E se for assim a verdade, que tudo tem apenas dois caminhos
E se for verdade que cada escolha seja feita por medo ou amor
Que em suma, a dualidade do bem e mal seja resultado dessa decisão
Se o for, talvez não viva na louca cadência que pensava viver
Mas exista, numa opaca predestinação tal cinzento mar sem ondas
E para mim que não acredito que tudo está traçado, estraçalho-me
Cai por terra o meu mundo, o meu sonho e até a vontade de ser
Contorce-me a mente em espasmos de um pânico sufocante
Não sou a singularidade pensava, não sou eu a empedrar o meu passeio
Pedra a pedra, criando formas, desníveis e irregularidades
Já não se vêm calceteiros é verdade, mas sonhadores também poucos
Ainda ontem uma tempestade caiu forte sobre a cidade
Corri à minha varanda, ávido de ver e sentir toda essa pura natureza
Mas logo uma tristeza me abraçou… era eu o único à janela, ninguém
Nem uma criança, nem um gato, ninguém veio ver a tempestuosa noite
Eu sei que o conforto é bom!
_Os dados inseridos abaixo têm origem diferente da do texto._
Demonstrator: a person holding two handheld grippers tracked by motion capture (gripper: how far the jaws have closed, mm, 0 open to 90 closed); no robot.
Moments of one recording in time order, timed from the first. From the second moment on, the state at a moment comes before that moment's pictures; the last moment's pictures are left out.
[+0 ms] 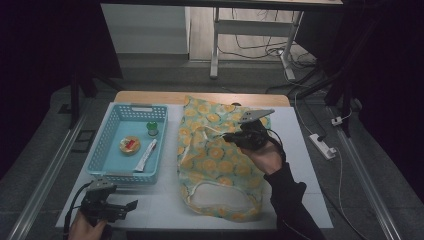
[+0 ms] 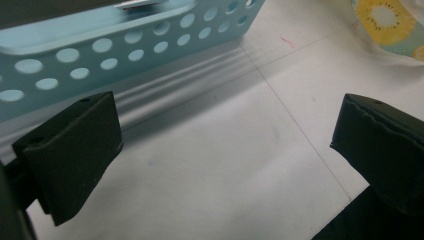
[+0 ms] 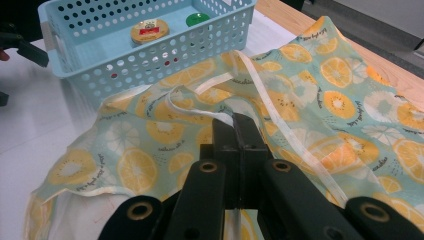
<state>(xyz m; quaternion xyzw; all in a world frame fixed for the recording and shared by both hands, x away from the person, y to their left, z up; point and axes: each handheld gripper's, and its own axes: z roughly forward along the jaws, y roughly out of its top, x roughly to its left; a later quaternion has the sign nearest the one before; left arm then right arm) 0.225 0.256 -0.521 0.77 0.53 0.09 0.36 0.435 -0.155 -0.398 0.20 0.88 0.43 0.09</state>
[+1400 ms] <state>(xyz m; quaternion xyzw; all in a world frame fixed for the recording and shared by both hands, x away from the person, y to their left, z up) 0.231 0.269 -0.480 0.76 0.49 0.12 0.42 0.435 -0.155 -0.403 0.20 0.88 0.43 0.08</state>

Mas também o cheiro molhado da chuva
E nesse momento decidi debruçar-me em fé, levar com a chuva na cara
Sentiria por todos os que não a sentem ou que a preferem ignorar, sonharia!
E sei que há no mundo quem não se possa abrigar dela e com isso sofra
Mas também imagino que haverá alguém que nunca a sentiu
E isso também me entristece! Por isso sentirei por essa pessoa e por todas as demais
Que nunca é demais sentir o bem, especialmente se for pelos outros, e de novo sonhar…
Sonhar que temos sim uma vontade que é só nossa, que de facto podemos ascender
Ascender acima do bem e do mal, não ser este nem aquele, mas talvez ser um outro
Ultrapassar esta barreira de ter de pertencer, que apenas nos tira a genuinidade
Não ser o estabelecido nem os que são contra o estabelecido, e aí, talvez ser livre
Livre na mente, no sonho, na esperança, talvez não ser mais deste mundo, ser de outro
Mas sem nunca abdicar das mais terrenas, simples e transcendentes oportunidades
Como a de cheirar as páginas de um velho livro que nos passe pela mão
Ou de viver intensamente um beijo perdido que se encontre nos nossos lábios
Tudo com o mesmo sentimento daquele último vivo mas subtil dedilhado nocturno de Chopin,
Nascido certamente de inspiração divina, cósmica ou mais provavelmente apenas humana,
Esse mesmo momento que encerra na sua aparente simples brevidade o complexo universo,
Um universo composto de quase nada, vazio, como o vácuo que sempre rodeia o seu piano
E é nesse extremo perceptível silêncio, que encontramos a tal sublime nota que ascende
Indivisível à vida, ao sonho, ao corpo físico e quântico e todos os demais infinitos deste mundo
Talvez seja, estou quase certo, que essa imortal nota, é isso a que humanidade chama de Alma
Essa subtileza tão ternamente desenhada, em algo tão meticulosamente finito
Como o punhado de teclas que a compõem ou o tempo que temos para viver.